# What you are asked to do
Restate each entry below without changing a word.

# Task input
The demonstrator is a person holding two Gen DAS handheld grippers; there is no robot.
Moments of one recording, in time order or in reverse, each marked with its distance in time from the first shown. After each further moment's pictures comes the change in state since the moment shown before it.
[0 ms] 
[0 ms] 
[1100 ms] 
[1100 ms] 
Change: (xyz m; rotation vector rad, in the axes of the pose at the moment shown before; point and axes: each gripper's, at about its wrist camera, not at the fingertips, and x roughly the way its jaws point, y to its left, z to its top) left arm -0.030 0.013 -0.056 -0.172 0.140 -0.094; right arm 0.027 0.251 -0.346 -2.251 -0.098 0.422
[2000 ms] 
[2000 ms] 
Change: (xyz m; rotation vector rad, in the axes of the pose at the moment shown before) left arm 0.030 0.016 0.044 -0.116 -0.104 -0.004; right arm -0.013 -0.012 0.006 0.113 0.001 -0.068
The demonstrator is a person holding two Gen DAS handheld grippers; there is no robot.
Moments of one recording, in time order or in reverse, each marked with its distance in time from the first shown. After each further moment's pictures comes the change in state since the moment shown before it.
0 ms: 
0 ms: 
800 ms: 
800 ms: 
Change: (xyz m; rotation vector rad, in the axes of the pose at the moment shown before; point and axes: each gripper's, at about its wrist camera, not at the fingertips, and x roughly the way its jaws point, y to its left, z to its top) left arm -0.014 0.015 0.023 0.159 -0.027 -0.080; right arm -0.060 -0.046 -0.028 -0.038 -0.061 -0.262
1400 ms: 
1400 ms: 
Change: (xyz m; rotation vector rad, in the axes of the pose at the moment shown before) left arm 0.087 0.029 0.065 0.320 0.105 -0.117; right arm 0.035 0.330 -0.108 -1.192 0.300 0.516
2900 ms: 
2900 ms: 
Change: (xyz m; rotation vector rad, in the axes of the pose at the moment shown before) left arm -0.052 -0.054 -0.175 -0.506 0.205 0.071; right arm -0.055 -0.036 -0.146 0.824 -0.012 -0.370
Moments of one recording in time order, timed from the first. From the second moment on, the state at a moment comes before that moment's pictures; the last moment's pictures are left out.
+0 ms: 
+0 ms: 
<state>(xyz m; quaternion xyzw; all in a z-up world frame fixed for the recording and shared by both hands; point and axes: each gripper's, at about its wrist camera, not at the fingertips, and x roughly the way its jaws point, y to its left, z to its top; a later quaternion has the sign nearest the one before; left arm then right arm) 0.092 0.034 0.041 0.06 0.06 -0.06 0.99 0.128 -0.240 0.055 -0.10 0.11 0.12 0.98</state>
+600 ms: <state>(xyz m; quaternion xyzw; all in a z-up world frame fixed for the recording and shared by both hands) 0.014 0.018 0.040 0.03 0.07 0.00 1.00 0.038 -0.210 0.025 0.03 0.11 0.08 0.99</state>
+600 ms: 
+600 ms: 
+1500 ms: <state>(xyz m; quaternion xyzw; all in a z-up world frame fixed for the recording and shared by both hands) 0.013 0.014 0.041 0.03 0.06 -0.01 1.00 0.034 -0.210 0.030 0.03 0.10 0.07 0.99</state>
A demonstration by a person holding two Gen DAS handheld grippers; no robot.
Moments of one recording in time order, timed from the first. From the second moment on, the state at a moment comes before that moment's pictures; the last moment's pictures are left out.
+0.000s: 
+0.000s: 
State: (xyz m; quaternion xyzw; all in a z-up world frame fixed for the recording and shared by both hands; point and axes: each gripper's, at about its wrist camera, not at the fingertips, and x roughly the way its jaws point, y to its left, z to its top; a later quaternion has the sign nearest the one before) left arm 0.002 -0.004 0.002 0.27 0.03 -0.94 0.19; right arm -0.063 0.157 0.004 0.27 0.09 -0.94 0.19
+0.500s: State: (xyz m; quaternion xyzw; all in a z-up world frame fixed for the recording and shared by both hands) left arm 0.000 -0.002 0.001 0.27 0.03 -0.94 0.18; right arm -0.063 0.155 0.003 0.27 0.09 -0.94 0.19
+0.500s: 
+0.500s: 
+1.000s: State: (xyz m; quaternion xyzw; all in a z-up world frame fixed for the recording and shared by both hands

# Task solution
The demonstrator is a person holding two Gen DAS handheld grippers; there is no robot.
Moments of one recording, in time order or in reverse, each marked with its distance in time from the first shown. After each further moment's pictures comes the change in state since the moment shown before it.
[0 ms] 
[0 ms] 
[1100 ms] 
[1100 ms] 
Change: (xyz m; rotation vector rad, in the axes of the pose at the moment shown before; point and axes: each gripper's, at about its wrist camera, not at the fingertips, and x roughly the way its jaws point, y to its left, z to its top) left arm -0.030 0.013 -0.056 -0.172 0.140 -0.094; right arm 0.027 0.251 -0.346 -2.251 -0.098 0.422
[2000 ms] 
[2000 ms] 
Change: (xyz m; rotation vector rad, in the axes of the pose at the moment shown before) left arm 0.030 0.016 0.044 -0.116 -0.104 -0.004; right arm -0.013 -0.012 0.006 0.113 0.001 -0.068
The demonstrator is a person holding two Gen DAS handheld grippers; there is no robot.
Moments of one recording, in time order or in reverse, each marked with its distance in time from the first shown. After each further moment's pictures comes the change in state since the moment shown before it.
0 ms: 
0 ms: 
800 ms: 
800 ms: 
Change: (xyz m; rotation vector rad, in the axes of the pose at the moment shown before; point and axes: each gripper's, at about its wrist camera, not at the fingertips, and x roughly the way its jaws point, y to its left, z to its top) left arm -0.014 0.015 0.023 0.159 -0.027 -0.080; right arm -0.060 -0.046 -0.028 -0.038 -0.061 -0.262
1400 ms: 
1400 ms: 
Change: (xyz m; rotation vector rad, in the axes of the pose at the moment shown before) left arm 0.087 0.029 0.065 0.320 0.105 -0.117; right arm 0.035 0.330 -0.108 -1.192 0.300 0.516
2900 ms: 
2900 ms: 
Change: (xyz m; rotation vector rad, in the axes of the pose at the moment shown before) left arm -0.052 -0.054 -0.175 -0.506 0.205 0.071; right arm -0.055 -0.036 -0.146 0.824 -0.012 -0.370
Moments of one recording in time order, timed from the first. From the second moment on, the state at a moment comes before that moment's pictures; the last moment's pictures are left out.
+0 ms: 
+0 ms: 
<state>(xyz m; quaternion xyzw; all in a z-up world frame fixed for the recording and shared by both hands; point and axes: each gripper's, at about its wrist camera, not at the fingertips, and x roughly the way its jaws point, y to its left, z to its top; a later quaternion has the sign nearest the one before; left arm then right arm) 0.092 0.034 0.041 0.06 0.06 -0.06 0.99 0.128 -0.240 0.055 -0.10 0.11 0.12 0.98</state>
+600 ms: <state>(xyz m; quaternion xyzw; all in a z-up world frame fixed for the recording and shared by both hands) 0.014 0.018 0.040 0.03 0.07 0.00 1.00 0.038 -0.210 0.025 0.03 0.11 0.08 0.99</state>
+600 ms: 
+600 ms: 
+1500 ms: <state>(xyz m; quaternion xyzw; all in a z-up world frame fixed for the recording and shared by both hands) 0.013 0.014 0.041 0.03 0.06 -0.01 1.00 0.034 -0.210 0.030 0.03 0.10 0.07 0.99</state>
A demonstration by a person holding two Gen DAS handheld grippers; no robot.
Moments of one recording in time order, timed from the first. From the second moment on, the state at a moment comes before that moment's pictures; the last moment's pictures are left out.
+0.000s: 
+0.000s: 
State: (xyz m; quaternion xyzw; all in a z-up world frame fixed for the recording and shared by both hands; point and axes: each gripper's, at about its wrist camera, not at the fingertips, and x roughly the way its jaws point, y to its left, z to its top; a later quaternion has the sign nearest the one before) left arm 0.002 -0.004 0.002 0.27 0.03 -0.94 0.19; right arm -0.063 0.157 0.004 0.27 0.09 -0.94 0.19
+0.500s: State: (xyz m; quaternion xyzw; all in a z-up world frame fixed for the recording and shared by both hands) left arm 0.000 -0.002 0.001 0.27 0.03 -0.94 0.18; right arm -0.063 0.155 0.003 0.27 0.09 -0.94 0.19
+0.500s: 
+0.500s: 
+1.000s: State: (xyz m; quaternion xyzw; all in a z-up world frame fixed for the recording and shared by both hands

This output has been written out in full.